Person Reading Newspaper

Stay Curious, informed, inspired!

Welcome to Scribe Safari, a literary watering hole where the animals do the people-watching.

Born from the peculiar cerebrum of one Mike the Homosapien—who, incidentally, still hasn’t evolved past yard duty—it’s a place where owls wax philosophical, goats growl about the decline of civilization, and flies spill secrets from the wallpaper trenches. The idea? Simple as a hiccup in church: If we share this blue marble with a menagerie of fur, feather, fang, and ectoplasm… maybe it’s time we let them have the mic.

While humans binge on docuseries about penguin fidelity and hyena giggles, the animals have been watching us right back. And brother, do they have notes?

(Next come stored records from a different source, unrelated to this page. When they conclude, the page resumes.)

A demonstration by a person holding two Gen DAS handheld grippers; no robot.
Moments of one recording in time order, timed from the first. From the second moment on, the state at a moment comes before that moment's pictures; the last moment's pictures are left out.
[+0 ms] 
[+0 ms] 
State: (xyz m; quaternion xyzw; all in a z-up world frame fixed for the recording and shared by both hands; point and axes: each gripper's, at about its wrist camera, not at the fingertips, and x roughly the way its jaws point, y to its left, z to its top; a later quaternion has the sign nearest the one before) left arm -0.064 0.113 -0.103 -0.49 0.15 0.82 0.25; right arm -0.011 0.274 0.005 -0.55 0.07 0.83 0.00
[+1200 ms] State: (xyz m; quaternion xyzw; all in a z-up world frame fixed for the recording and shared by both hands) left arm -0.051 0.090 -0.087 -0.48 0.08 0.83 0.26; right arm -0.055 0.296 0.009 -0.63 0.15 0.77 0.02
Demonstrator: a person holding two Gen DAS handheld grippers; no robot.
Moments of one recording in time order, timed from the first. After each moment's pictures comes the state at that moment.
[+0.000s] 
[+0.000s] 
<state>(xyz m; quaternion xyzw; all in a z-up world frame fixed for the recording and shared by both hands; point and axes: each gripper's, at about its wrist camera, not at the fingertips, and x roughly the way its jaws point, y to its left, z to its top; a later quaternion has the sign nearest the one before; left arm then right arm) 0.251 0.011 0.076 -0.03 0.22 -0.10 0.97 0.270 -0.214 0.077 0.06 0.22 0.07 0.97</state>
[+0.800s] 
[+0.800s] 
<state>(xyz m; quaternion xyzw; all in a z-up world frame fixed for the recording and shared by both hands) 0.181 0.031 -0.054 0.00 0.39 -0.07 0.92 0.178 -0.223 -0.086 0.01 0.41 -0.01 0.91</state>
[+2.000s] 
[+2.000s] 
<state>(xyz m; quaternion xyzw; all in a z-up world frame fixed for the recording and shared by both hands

Scribe Safari is where creatures great, small, and occasionally supernatural howl into the digital void about the marvels and idiocies of the human experiment. Love, power, trash collection, online dating, war, brunch—no subject is too sacred, no toenail fungus too trivial.

Yes, Mike technically runs the joint. But he’s currently elbows-deep in cat litter and negotiating with a goat who refuses to pay rent. So you tell me—who’s in charge?

Grab a branch, a perch, or a cozy corner of existential dread. The animals are talking. And for once, it might be worth listening.